Çünkü Manisalılar iyi bilir: Denize kıyısı olmasa da Ege’nin en güzel sahilleri sadece birkaç saatlik yolculuk ötededir. Üstelik her yol, başka bir maviliğe, başka bir serinliğe çıkar.
Yüzünü Foça’ya, Dikili’ye, Ayvalık’a dönenler için bu yolculuk bir tatilden çok daha fazlasıdır. Sabah serinliğinde çıkılan yolda, torpido gözünde güneş kremi, çantada havlu, kulakta Ege türküleri olur. Her virajda, denizin kokusu biraz daha yaklaşır.
Manisa’dan yola çıkan biri için seçenek çok:
Eski Foça (75 km), taş evleri ve salaş balıkçı lokantalarıyla nostaljik bir durak.
Yeni Foça daha genç, daha hareketli.
Çandarlı (95 km) ise özellikle ailelerin gözdesi.
Dikili (120 km) berrak koylarıyla yaz kaçamaklarının klasiği.
Ayvalık ve Sarımsaklı (160–200 km) ise kuzeyin serin sularında, doğayla iç içe huzur arayanlara hitap ediyor.
Ama sadece kuzeye değil, Ege’nin güneyine doğru uzanan yollar da Manisalıların gözdesi...
Gümüldür (100 km), çam ormanlarının kıyısında sakin ve pırıl pırıl bir deniz sunar.
Seferihisar (Sığacık) (95 km), Cittaslow unvanıyla huzurun adıdır. Kale içi pazarları ve saklı koylarıyla her yaştan ziyaretçiyi mest eder.
Urla (85 km), gurme lezzetler ve sakin sahilleriyle son yılların gözdesidir.
Karaburun (140 km), daha bakir ve sakin bir rota arayanlara hitap eder. Suyu serin, doğası vahşi, yolları virajlı ama değen bir yolculuktur.
Alaçatı (115 km), rüzgâr sörfü, taş evleri ve hareketli yaz akşamlarıyla enerjik bir alternatif sunar.

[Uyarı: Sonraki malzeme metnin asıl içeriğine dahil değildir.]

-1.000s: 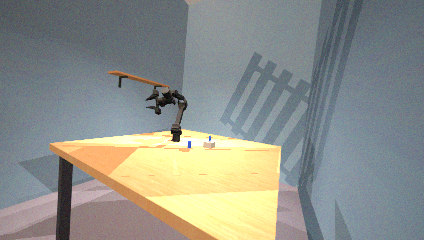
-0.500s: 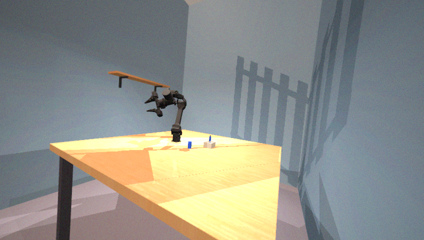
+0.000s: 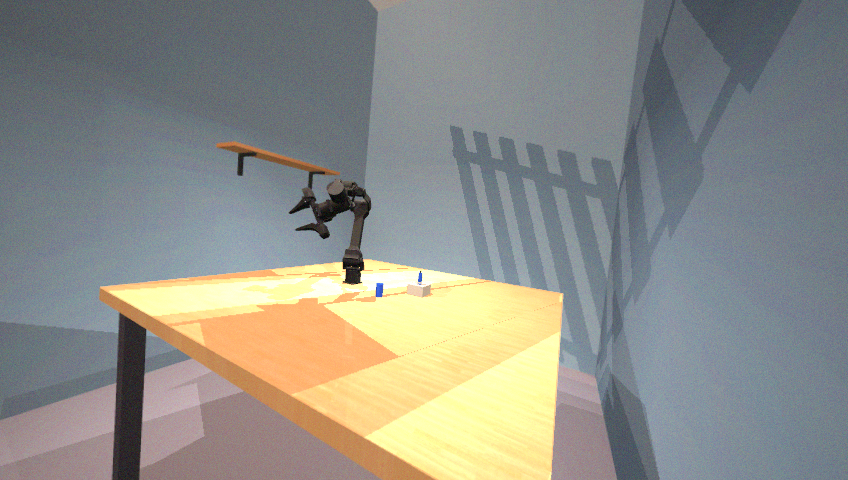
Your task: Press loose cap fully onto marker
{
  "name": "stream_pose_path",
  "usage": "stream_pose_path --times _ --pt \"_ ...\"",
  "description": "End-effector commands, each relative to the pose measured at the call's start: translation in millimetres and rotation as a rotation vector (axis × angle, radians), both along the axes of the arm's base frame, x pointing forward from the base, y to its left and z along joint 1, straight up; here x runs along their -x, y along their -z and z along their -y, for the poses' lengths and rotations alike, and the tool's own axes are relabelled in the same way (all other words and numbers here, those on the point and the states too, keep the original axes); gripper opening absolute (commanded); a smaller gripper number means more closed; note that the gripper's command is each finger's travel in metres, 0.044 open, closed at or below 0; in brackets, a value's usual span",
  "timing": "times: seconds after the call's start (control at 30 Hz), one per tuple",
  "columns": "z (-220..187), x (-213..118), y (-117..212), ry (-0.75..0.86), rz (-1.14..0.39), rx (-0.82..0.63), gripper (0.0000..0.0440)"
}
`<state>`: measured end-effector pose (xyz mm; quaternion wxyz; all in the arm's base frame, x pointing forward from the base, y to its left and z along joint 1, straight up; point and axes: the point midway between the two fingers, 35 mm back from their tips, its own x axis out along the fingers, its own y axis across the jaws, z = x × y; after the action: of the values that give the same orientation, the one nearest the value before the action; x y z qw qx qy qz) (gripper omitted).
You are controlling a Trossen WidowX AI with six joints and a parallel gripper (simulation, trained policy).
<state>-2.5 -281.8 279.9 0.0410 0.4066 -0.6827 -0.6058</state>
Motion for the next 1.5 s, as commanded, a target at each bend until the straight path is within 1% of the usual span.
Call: stream_pose_path --times 0.0,1.03,1.47 --pt "3.4 -8.2 2.3 -0.017 0.028 -0.001 0.0312" --pt "19.7 -89.8 57.9 -0.133 0.246 -0.121 0.0316" --pt "16.2 -124.5 83.3 -0.196 0.290 -0.223 0.0316"
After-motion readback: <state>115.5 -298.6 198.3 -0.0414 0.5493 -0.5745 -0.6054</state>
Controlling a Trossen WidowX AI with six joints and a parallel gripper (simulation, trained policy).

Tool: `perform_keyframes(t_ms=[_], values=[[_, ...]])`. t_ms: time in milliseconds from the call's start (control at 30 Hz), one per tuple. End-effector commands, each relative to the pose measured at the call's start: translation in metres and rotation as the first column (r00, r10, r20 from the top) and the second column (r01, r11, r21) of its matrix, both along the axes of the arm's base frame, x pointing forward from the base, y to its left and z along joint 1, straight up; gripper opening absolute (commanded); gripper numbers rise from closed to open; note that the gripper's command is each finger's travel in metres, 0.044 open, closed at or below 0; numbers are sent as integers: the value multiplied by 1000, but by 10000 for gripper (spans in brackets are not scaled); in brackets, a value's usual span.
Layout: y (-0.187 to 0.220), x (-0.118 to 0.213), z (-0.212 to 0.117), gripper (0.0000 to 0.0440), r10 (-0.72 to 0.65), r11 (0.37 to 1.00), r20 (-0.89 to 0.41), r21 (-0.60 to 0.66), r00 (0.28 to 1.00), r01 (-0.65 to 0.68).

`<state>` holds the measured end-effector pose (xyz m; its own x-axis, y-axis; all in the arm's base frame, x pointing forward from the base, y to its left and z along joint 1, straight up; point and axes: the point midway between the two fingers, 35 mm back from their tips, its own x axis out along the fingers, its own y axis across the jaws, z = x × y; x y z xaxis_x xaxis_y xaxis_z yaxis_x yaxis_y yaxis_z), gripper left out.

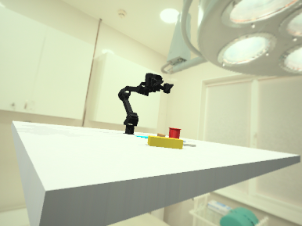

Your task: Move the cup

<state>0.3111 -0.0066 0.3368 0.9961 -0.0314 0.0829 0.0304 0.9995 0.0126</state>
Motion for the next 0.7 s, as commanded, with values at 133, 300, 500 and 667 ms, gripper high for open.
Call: perform_keyframes(t_ms=[133, 300, 500, 667], values=[[2, 2, 2, 269, 6, 1000, -17, 4, 1000, -6], [4, 5, 3, 137, 10, 1000, -49, 16, 999, -9], [7, 11, 3, 46, 21, 999, -102, 51, 995, -16], [12, 17, 5, 87, 41, 995, -144, 96, 989, -27]])
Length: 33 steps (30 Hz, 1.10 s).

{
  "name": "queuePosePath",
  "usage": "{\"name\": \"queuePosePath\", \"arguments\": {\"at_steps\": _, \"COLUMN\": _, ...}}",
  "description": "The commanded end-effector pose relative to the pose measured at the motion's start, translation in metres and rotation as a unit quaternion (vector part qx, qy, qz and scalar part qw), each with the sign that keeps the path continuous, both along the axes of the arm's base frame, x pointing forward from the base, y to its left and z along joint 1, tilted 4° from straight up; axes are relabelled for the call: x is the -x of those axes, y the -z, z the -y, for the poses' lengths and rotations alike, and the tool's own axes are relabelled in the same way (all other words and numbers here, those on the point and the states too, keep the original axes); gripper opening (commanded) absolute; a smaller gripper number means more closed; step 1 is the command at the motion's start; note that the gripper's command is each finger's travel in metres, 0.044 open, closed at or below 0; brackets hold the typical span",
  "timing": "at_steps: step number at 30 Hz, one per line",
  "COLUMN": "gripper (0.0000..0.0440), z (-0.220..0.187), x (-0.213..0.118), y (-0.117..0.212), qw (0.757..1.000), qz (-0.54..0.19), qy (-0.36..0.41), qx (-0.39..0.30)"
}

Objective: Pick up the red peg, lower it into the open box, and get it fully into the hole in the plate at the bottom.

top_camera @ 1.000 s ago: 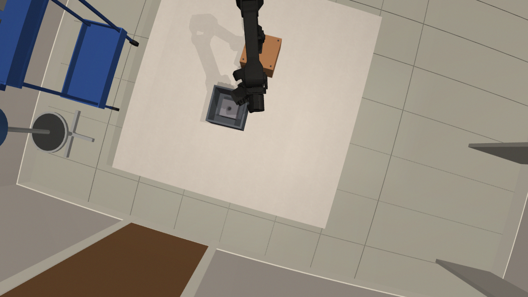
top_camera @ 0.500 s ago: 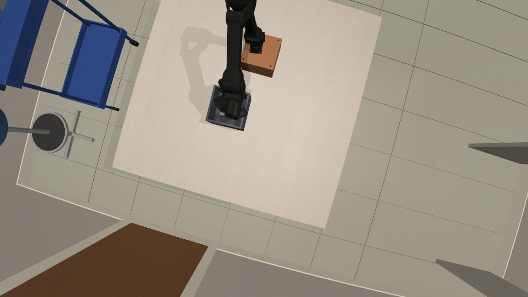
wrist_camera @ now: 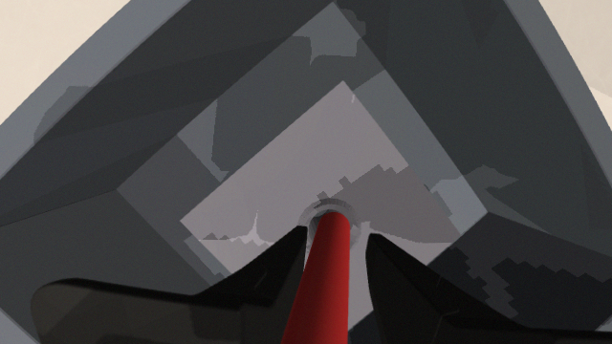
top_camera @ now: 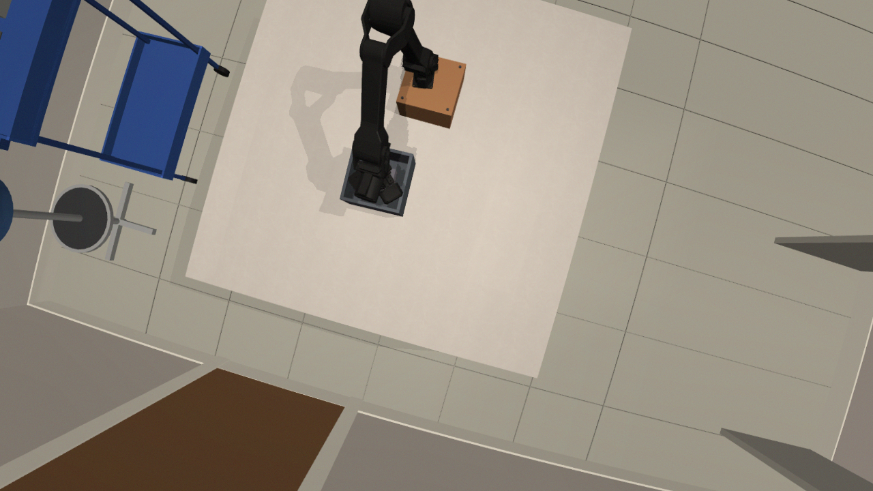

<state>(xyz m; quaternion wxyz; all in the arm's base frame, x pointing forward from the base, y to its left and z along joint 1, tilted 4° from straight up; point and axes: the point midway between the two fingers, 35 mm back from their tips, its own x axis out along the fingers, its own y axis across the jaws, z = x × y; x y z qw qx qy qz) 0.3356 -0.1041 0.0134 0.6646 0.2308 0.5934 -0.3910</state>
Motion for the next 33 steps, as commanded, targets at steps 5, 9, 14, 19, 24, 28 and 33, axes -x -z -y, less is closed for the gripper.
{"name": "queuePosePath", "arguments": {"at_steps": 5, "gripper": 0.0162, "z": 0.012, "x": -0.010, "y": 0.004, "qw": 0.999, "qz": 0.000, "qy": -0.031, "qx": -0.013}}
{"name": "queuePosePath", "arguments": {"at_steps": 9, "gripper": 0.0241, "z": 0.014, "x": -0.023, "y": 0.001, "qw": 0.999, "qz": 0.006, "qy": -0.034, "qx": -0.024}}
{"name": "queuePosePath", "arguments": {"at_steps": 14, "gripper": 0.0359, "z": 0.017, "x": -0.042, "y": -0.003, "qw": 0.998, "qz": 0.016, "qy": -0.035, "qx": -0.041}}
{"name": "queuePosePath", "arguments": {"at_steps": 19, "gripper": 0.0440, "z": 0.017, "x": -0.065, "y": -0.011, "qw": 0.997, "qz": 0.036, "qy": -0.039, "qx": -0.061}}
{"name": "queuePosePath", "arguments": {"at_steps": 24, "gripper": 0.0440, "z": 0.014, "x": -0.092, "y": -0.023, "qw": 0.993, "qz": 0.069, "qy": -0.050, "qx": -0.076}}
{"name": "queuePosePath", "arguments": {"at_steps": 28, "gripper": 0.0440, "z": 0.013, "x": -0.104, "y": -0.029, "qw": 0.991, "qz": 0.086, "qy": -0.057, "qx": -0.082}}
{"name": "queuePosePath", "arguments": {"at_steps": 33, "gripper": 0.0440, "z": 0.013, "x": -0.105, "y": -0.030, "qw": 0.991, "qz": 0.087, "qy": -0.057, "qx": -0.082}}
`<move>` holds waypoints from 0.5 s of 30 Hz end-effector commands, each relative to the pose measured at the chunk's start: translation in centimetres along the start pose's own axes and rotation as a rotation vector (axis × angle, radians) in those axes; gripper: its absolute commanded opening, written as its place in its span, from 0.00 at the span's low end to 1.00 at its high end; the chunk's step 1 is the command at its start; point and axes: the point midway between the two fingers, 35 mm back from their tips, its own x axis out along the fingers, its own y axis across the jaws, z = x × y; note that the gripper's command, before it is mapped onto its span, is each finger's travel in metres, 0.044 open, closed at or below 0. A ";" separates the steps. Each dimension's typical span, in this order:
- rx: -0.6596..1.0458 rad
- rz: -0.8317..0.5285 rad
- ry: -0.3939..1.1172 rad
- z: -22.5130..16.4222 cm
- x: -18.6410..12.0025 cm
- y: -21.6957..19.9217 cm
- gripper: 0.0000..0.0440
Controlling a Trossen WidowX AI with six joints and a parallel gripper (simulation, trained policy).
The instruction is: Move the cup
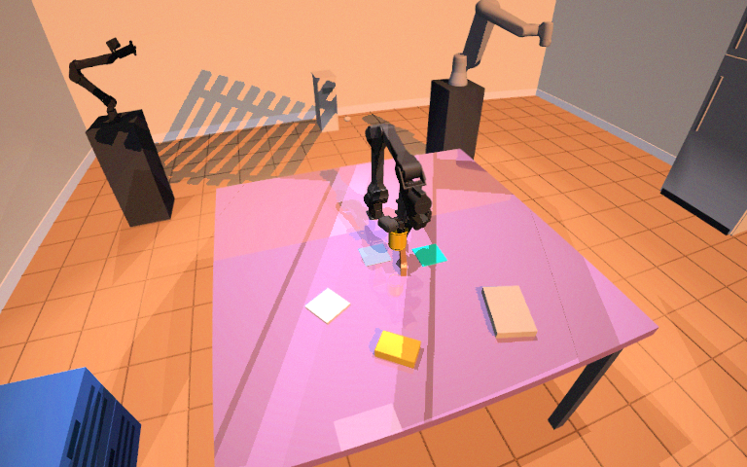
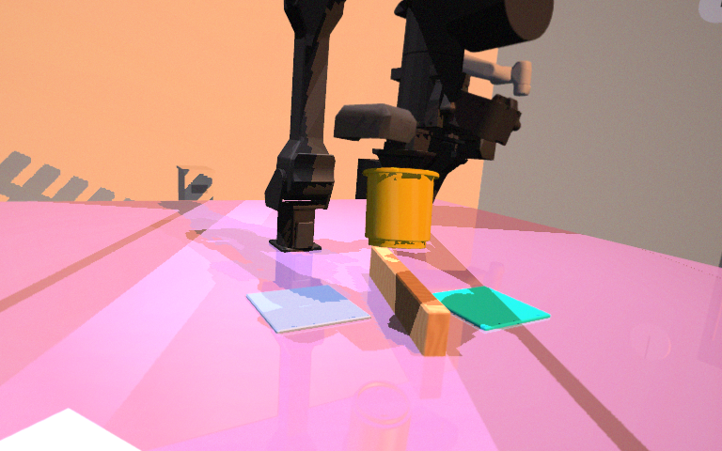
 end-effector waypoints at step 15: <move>-0.067 0.006 -0.078 2.9 0.4 5.0 0.00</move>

Güney Ege’ye biraz daha yol alırsanız:
Kuşadası (130–160 km), uzun plajları ve marinasıyla yaz kalabalığını sevenler için birebirdir.
Söke üzerinden ulaşılan Didim (160–200 km) ise Altınkum gibi kumsallarıyla tam bir yaz tatili destinasyonudur.
Toplu taşıma ile de bu noktalara ulaşmak mümkün. İzmir ya da Aydın üzerinden aktarmalı otobüs ve minibüs seferleri yaz boyunca sık aralıklarla yapılır. Özel araçla yolculuk edenler içinse, her rota ayrı bir Ege panoraması sunar: zeytinlikler, köy kahveleri, yol üstü tezgâhlar…
Eski Foça’nın taş sokaklarında yürümek, Dikili’nin berrak koylarında serinlemek, Sığacık’ta gün batımında balık yemek, Karaburun’da yıldızların altında kamp kurmak, Alaçatı’da rüzgârla dans etmek, ya da Kuşadası’nda sabaha kadar sahilde oturmak… Her biri Manisalıların yaz takvimine kazınmış anılarla doludur.
Ama ortak bir his vardır: Şehir sıcağından deniz serinliğine yapılan bu yolculuk, ruhu tazeler. Çünkü Manisalı için deniz, sadece yüzülecek bir yer değil, bir kaçış noktasıdır. Gürültüden, telaştan, sıcaktan... Kısacası şehirden.
Ve belki de bu yüzden, denize varıldığında ilk yapılan şey, ayakkabıyı çıkarıp kuma basmak olur. Çünkü Manisalı bilir: Denizle buluştuğu an, yaz gerçekten başlamıştır.